» WHAT THE TASK ASKS
What follows is a set of records; copy all of it exactly.

++++ INPUT FOR THIS TASK ++++

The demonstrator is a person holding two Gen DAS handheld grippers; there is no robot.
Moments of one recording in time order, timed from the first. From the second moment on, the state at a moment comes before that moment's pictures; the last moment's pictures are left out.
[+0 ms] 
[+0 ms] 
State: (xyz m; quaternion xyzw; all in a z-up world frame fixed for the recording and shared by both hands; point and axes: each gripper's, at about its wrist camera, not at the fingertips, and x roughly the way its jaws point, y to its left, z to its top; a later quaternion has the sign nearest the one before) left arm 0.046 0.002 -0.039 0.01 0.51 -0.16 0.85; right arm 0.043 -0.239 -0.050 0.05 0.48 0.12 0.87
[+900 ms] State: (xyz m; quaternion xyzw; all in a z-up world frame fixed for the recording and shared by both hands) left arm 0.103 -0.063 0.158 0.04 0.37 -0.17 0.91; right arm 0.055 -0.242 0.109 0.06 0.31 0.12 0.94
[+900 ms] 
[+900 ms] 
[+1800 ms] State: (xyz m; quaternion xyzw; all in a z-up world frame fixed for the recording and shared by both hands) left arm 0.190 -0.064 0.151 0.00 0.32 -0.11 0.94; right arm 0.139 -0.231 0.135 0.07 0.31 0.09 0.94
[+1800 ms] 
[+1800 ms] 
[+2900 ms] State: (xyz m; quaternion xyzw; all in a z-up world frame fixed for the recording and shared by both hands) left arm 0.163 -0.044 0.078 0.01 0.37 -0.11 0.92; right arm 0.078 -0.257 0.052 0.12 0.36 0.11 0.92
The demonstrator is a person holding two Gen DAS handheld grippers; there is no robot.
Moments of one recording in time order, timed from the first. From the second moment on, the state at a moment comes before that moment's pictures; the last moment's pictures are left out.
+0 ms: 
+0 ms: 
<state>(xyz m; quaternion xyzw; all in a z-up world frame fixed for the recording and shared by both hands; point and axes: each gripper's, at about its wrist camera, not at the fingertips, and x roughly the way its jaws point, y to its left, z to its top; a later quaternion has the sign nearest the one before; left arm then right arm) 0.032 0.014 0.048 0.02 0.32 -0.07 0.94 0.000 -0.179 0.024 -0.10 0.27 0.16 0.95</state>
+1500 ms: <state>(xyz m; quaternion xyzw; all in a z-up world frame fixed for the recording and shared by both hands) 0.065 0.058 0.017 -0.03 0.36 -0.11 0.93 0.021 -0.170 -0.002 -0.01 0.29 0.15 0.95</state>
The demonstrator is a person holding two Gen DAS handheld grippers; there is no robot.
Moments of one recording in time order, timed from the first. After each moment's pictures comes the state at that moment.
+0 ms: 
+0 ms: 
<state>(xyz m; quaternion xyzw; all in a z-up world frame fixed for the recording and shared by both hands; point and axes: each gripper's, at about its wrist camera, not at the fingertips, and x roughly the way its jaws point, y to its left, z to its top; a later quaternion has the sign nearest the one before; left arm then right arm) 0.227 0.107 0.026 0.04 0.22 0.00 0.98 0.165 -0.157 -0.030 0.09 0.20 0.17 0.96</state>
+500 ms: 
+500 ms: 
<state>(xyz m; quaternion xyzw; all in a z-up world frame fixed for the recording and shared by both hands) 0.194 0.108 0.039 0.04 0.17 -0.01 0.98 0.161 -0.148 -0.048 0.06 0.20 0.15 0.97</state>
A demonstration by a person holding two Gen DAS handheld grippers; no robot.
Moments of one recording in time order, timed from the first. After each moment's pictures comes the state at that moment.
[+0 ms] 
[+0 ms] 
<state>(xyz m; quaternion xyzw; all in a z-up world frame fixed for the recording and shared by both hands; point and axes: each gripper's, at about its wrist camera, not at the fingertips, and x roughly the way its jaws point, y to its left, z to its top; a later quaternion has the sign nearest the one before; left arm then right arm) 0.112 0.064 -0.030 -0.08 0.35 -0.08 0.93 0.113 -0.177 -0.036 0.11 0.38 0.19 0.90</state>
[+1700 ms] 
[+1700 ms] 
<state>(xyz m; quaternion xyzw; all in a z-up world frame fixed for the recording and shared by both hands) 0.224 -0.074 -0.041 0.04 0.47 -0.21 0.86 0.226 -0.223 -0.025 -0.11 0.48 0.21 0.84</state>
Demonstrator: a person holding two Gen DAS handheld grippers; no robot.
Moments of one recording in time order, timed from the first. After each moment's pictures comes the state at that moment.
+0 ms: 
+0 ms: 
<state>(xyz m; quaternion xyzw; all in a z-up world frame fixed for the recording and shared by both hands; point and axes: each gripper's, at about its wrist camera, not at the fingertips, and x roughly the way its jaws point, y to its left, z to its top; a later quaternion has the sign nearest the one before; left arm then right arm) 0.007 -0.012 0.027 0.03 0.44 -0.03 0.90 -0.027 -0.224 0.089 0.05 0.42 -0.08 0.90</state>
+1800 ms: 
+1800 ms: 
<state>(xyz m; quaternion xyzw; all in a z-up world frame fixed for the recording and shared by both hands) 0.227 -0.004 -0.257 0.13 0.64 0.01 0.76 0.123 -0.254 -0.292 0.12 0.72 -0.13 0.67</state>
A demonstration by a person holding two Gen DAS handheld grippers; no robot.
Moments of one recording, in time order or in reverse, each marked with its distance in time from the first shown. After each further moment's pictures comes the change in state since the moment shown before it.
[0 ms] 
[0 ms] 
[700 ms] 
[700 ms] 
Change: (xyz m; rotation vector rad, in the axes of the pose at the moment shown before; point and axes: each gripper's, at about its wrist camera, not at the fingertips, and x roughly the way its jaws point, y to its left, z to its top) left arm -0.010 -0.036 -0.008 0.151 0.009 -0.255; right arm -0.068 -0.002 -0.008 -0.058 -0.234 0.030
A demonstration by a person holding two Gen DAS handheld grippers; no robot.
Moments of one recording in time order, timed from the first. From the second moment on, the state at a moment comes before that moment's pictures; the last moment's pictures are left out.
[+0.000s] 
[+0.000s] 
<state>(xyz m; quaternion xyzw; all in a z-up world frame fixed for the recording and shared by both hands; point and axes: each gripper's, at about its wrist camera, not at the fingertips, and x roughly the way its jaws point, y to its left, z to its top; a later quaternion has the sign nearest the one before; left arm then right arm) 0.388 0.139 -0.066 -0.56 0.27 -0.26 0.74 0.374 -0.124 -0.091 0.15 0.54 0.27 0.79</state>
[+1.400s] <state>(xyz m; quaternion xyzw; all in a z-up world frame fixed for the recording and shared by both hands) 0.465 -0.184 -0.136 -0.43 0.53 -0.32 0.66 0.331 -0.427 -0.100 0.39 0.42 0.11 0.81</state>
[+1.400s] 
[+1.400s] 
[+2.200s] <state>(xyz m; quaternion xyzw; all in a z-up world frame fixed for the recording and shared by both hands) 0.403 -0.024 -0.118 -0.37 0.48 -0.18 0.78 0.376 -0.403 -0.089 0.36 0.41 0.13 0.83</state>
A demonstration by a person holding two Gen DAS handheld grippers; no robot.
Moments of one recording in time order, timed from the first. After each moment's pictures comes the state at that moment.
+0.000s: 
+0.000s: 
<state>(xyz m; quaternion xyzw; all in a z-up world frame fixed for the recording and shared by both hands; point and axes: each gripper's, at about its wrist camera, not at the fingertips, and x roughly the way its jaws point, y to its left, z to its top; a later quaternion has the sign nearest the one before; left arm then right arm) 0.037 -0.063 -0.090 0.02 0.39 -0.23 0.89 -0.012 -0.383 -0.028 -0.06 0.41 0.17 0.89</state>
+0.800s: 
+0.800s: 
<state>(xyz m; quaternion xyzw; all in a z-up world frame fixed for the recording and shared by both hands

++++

» TASK RESULT
The demonstrator is a person holding two Gen DAS handheld grippers; there is no robot.
Moments of one recording in time order, timed from the first. From the second moment on, the state at a moment comes before that moment's pictures; the last moment's pictures are left out.
[+0 ms] 
[+0 ms] 
State: (xyz m; quaternion xyzw; all in a z-up world frame fixed for the recording and shared by both hands; point and axes: each gripper's, at about its wrist camera, not at the fingertips, and x roughly the way its jaws point, y to its left, z to its top; a later quaternion has the sign nearest the one before) left arm 0.046 0.002 -0.039 0.01 0.51 -0.16 0.85; right arm 0.043 -0.239 -0.050 0.05 0.48 0.12 0.87
[+900 ms] State: (xyz m; quaternion xyzw; all in a z-up world frame fixed for the recording and shared by both hands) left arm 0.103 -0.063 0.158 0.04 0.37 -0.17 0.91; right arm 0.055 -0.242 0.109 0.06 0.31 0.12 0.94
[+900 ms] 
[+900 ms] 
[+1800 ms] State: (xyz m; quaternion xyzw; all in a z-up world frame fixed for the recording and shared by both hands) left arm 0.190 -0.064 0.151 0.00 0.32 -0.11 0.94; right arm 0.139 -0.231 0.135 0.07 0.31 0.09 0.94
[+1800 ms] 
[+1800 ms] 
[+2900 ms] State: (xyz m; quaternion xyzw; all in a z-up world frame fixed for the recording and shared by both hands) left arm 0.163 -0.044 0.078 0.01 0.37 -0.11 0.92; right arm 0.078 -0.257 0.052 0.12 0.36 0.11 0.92
The demonstrator is a person holding two Gen DAS handheld grippers; there is no robot.
Moments of one recording in time order, timed from the first. From the second moment on, the state at a moment comes before that moment's pictures; the last moment's pictures are left out.
+0 ms: 
+0 ms: 
<state>(xyz m; quaternion xyzw; all in a z-up world frame fixed for the recording and shared by both hands; point and axes: each gripper's, at about its wrist camera, not at the fingertips, and x roughly the way its jaws point, y to its left, z to its top; a later quaternion has the sign nearest the one before; left arm then right arm) 0.032 0.014 0.048 0.02 0.32 -0.07 0.94 0.000 -0.179 0.024 -0.10 0.27 0.16 0.95</state>
+1500 ms: <state>(xyz m; quaternion xyzw; all in a z-up world frame fixed for the recording and shared by both hands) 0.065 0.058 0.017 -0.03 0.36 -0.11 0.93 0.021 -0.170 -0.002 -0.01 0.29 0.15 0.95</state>
The demonstrator is a person holding two Gen DAS handheld grippers; there is no robot.
Moments of one recording in time order, timed from the first. After each moment's pictures comes the state at that moment.
+0 ms: 
+0 ms: 
<state>(xyz m; quaternion xyzw; all in a z-up world frame fixed for the recording and shared by both hands; point and axes: each gripper's, at about its wrist camera, not at the fingertips, and x roughly the way its jaws point, y to its left, z to its top; a later quaternion has the sign nearest the one before; left arm then right arm) 0.227 0.107 0.026 0.04 0.22 0.00 0.98 0.165 -0.157 -0.030 0.09 0.20 0.17 0.96</state>
+500 ms: 
+500 ms: 
<state>(xyz m; quaternion xyzw; all in a z-up world frame fixed for the recording and shared by both hands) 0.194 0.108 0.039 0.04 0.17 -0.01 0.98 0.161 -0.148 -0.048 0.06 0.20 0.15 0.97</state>
A demonstration by a person holding two Gen DAS handheld grippers; no robot.
Moments of one recording in time order, timed from the first. After each moment's pictures comes the state at that moment.
[+0 ms] 
[+0 ms] 
<state>(xyz m; quaternion xyzw; all in a z-up world frame fixed for the recording and shared by both hands; point and axes: each gripper's, at about its wrist camera, not at the fingertips, and x roughly the way its jaws point, y to its left, z to its top; a later quaternion has the sign nearest the one before; left arm then right arm) 0.112 0.064 -0.030 -0.08 0.35 -0.08 0.93 0.113 -0.177 -0.036 0.11 0.38 0.19 0.90</state>
[+1700 ms] 
[+1700 ms] 
<state>(xyz m; quaternion xyzw; all in a z-up world frame fixed for the recording and shared by both hands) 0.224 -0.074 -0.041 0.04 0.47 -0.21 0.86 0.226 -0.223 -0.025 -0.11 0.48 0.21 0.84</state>
Demonstrator: a person holding two Gen DAS handheld grippers; no robot.
Moments of one recording in time order, timed from the first. After each moment's pictures comes the state at that moment.
+0 ms: 
+0 ms: 
<state>(xyz m; quaternion xyzw; all in a z-up world frame fixed for the recording and shared by both hands; point and axes: each gripper's, at about its wrist camera, not at the fingertips, and x roughly the way its jaws point, y to its left, z to its top; a later quaternion has the sign nearest the one before; left arm then right arm) 0.007 -0.012 0.027 0.03 0.44 -0.03 0.90 -0.027 -0.224 0.089 0.05 0.42 -0.08 0.90</state>
+1800 ms: 
+1800 ms: 
<state>(xyz m; quaternion xyzw; all in a z-up world frame fixed for the recording and shared by both hands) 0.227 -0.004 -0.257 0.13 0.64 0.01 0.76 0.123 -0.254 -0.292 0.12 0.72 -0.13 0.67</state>
A demonstration by a person holding two Gen DAS handheld grippers; no robot.
Moments of one recording, in time order or in reverse, each marked with its distance in time from the first shown. After each further moment's pictures comes the change in state since the moment shown before it.
[0 ms] 
[0 ms] 
[700 ms] 
[700 ms] 
Change: (xyz m; rotation vector rad, in the axes of the pose at the moment shown before; point and axes: each gripper's, at about its wrist camera, not at the fingertips, and x roughly the way its jaws point, y to its left, z to its top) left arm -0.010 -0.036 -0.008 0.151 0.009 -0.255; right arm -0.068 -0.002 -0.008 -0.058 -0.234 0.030
A demonstration by a person holding two Gen DAS handheld grippers; no robot.
Moments of one recording in time order, timed from the first. From the second moment on, the state at a moment comes before that moment's pictures; the last moment's pictures are left out.
[+0.000s] 
[+0.000s] 
<state>(xyz m; quaternion xyzw; all in a z-up world frame fixed for the recording and shared by both hands; point and axes: each gripper's, at about its wrist camera, not at the fingertips, and x roughly the way its jaws point, y to its left, z to its top; a later quaternion has the sign nearest the one before; left arm then right arm) 0.388 0.139 -0.066 -0.56 0.27 -0.26 0.74 0.374 -0.124 -0.091 0.15 0.54 0.27 0.79</state>
[+1.400s] <state>(xyz m; quaternion xyzw; all in a z-up world frame fixed for the recording and shared by both hands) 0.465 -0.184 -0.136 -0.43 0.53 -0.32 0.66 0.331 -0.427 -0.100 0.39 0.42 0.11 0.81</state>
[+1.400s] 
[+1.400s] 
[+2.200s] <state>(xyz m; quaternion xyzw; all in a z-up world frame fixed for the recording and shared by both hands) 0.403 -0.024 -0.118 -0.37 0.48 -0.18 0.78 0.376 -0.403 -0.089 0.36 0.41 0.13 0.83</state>
A demonstration by a person holding two Gen DAS handheld grippers; no robot.
Moments of one recording in time order, timed from the first. After each moment's pictures comes the state at that moment.
+0.000s: 
+0.000s: 
<state>(xyz m; quaternion xyzw; all in a z-up world frame fixed for the recording and shared by both hands; point and axes: each gripper's, at about its wrist camera, not at the fingertips, and x roughly the way its jaws point, y to its left, z to its top; a later quaternion has the sign nearest the one before; left arm then right arm) 0.037 -0.063 -0.090 0.02 0.39 -0.23 0.89 -0.012 -0.383 -0.028 -0.06 0.41 0.17 0.89</state>
+0.800s: 
+0.800s: 
<state>(xyz m; quaternion xyzw; all in a z-up world frame fixed for the recording and shared by both hands

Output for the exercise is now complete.